И Тимур и Береке встрепенулись. Эмир спросил:
— Свободен? Что ты вкладываешь в это слово?
— У меня здесь так же не будет обязанностей, как не было там. Я ни за что не буду отвечать, ничего не буду решать, значит — что?
— Что?
— Я никому не смогу навредить. Разница между настоящим правителем и правителем мнимым такая же, как между тобою и последним нищим из грязных пещер на окраине Самарканда.
Кабул-Шах повёл себя именно так, как обещал. Его жизнь была жизнью дервиша, но дервиша, живущего во дворце и окружённого тем почитанием, которым окружают представителя царственного рода. Или, вернее, пытаются окружить. Кабул-Шах предпочитал уединение, отказался от какой бы то ни было прислуги, из людей подобного рода к нему входил только один человек, который приносил ему пищу.
Вместе с ним поселился один юноша, страстный почитатель его таланта. Он готовил письменные принадлежности, растирал чернила, отпаривал пергаменты — словом, обязанностей у него было немного. Ибо даже коврик в сад, подходивший к ступеням дворца, поэт выносил сам. На этом коврике он проводил большую часть дня в неподвижном сосредоточении.

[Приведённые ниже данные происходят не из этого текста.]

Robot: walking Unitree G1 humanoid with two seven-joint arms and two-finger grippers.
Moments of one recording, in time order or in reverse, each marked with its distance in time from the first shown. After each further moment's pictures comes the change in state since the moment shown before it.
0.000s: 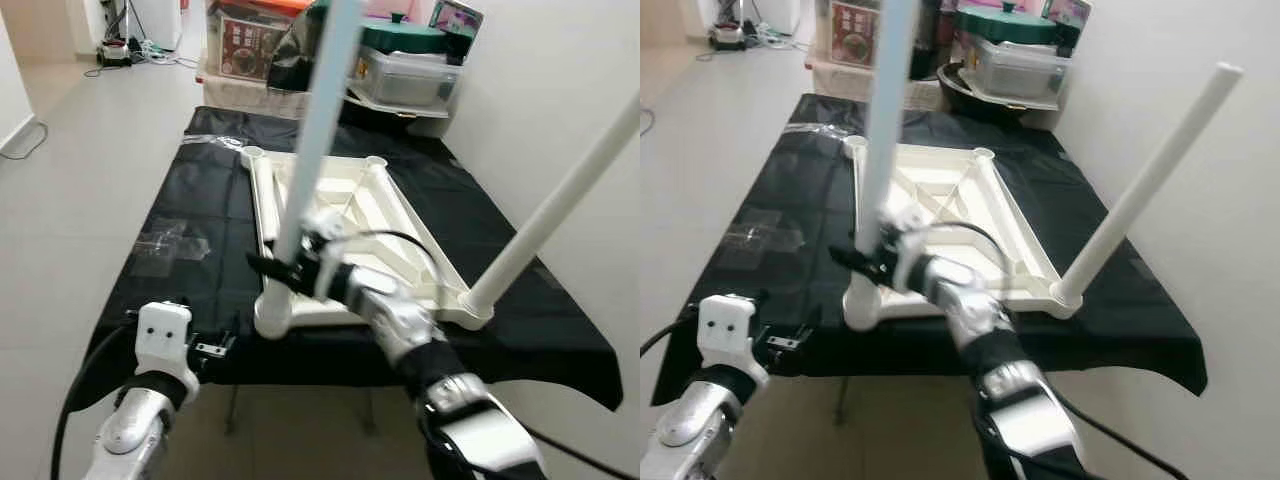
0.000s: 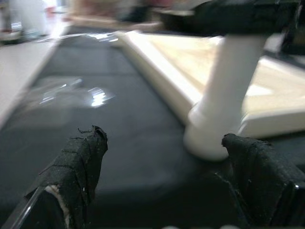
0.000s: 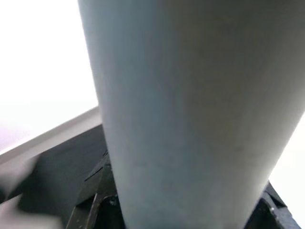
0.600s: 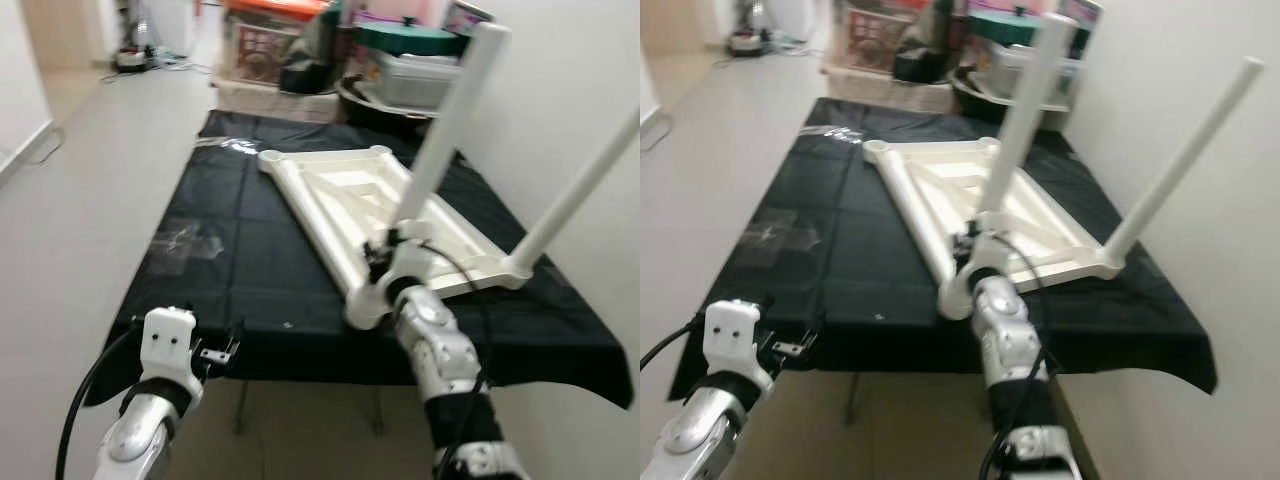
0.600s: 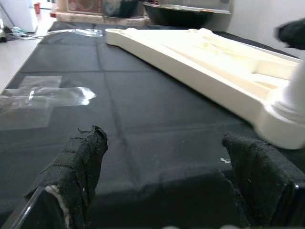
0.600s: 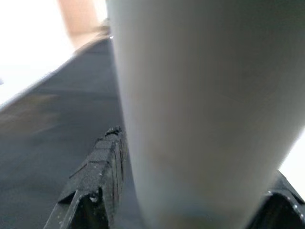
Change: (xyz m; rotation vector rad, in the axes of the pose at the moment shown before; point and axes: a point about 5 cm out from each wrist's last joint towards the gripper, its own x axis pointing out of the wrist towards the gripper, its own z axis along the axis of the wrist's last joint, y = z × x) left arm -0.001 -0.003 -0.003 -0.001 0.010 -0.008; right arm -0.058 -0.017 -0.019 0.089 -0.007 -0.299
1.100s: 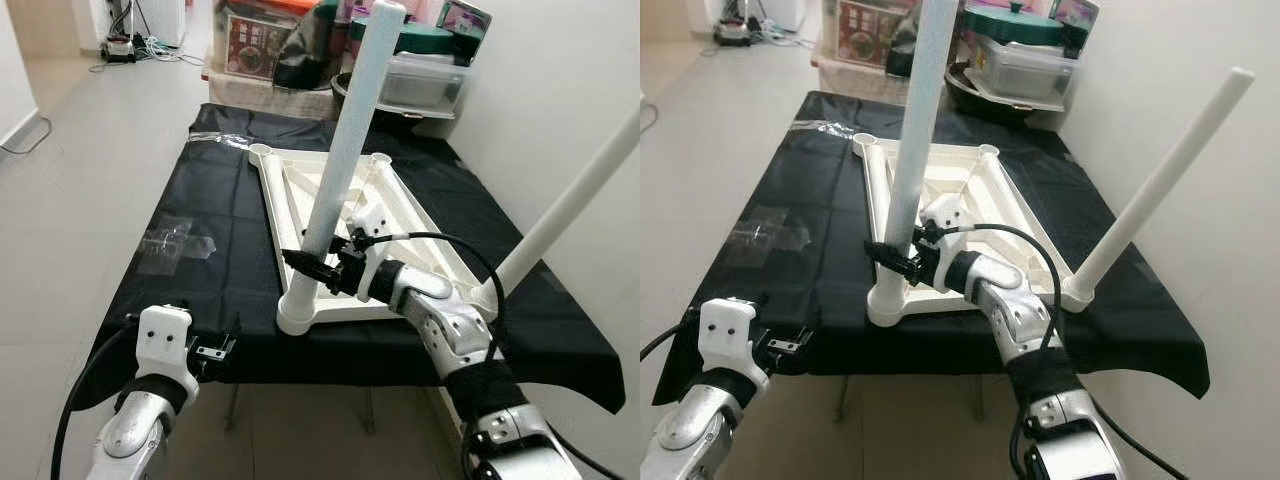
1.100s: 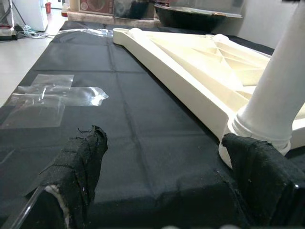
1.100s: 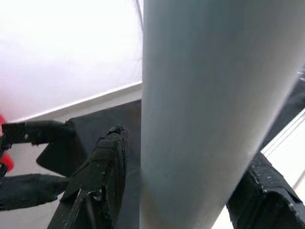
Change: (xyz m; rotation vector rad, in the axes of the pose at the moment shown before) left arm 0.002 0.003 0.003 0.005 -0.020 0.013; right arm 0.006 0.019 0.034 -0.232 -0.031 0.712
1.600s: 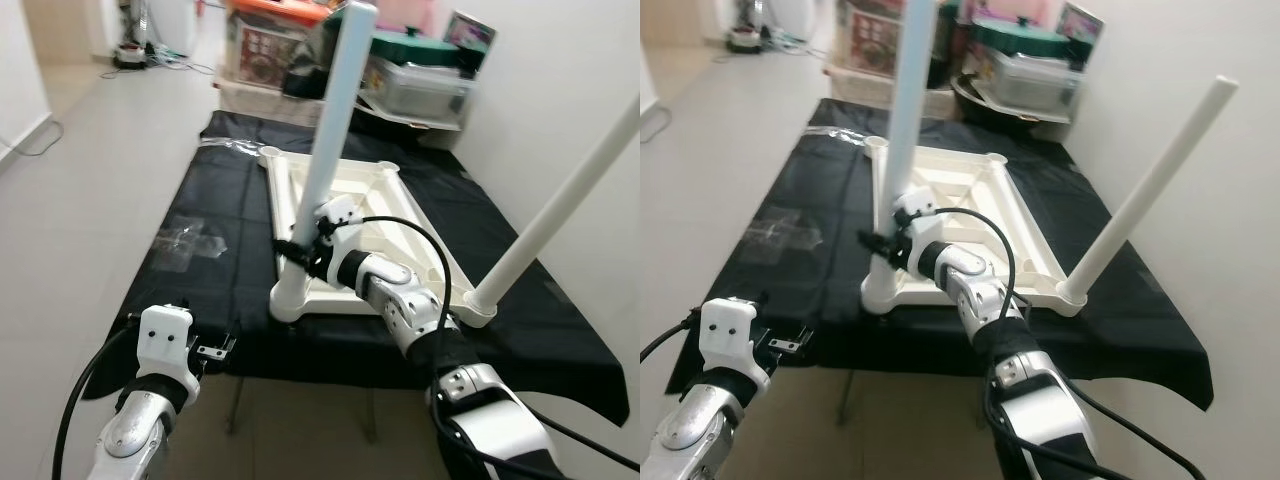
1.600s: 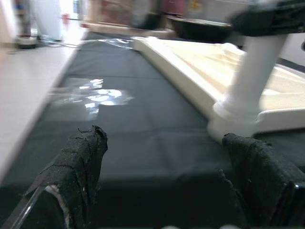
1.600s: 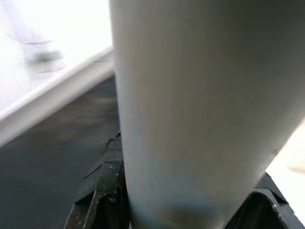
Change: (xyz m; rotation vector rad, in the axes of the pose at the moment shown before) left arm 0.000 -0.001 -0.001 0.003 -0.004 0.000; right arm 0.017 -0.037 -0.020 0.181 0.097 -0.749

Первое время Тимур посылал к Кабул-Шаху человека, когда в южном крыле дворца затевался какой-нибудь пир или прибывало важное посольство. Мнимый государь являлся, но пользы от его присутствия было не больше, чем от присутствия какой-нибудь неодушевлённой статуи. Наконец эмир понял, что таким образом поэт даёт ему понять, что приглашать его на подобные сборища не надо, и пошёл навстречу этой сложно выраженной просьбе. Кабул-Шаха оставили в покое. Собственно говоря, от него было получено всё, что нужно. Всем в Самарканде, всем в Мавераннахре было известно, что Тимур, сын Тарагая, не сделался узурпатором власти в городе, что он всего лишь управляет им, почитая род чингисидов, что доказывает уважение, выказываемое царевичу Кабул-Шаху.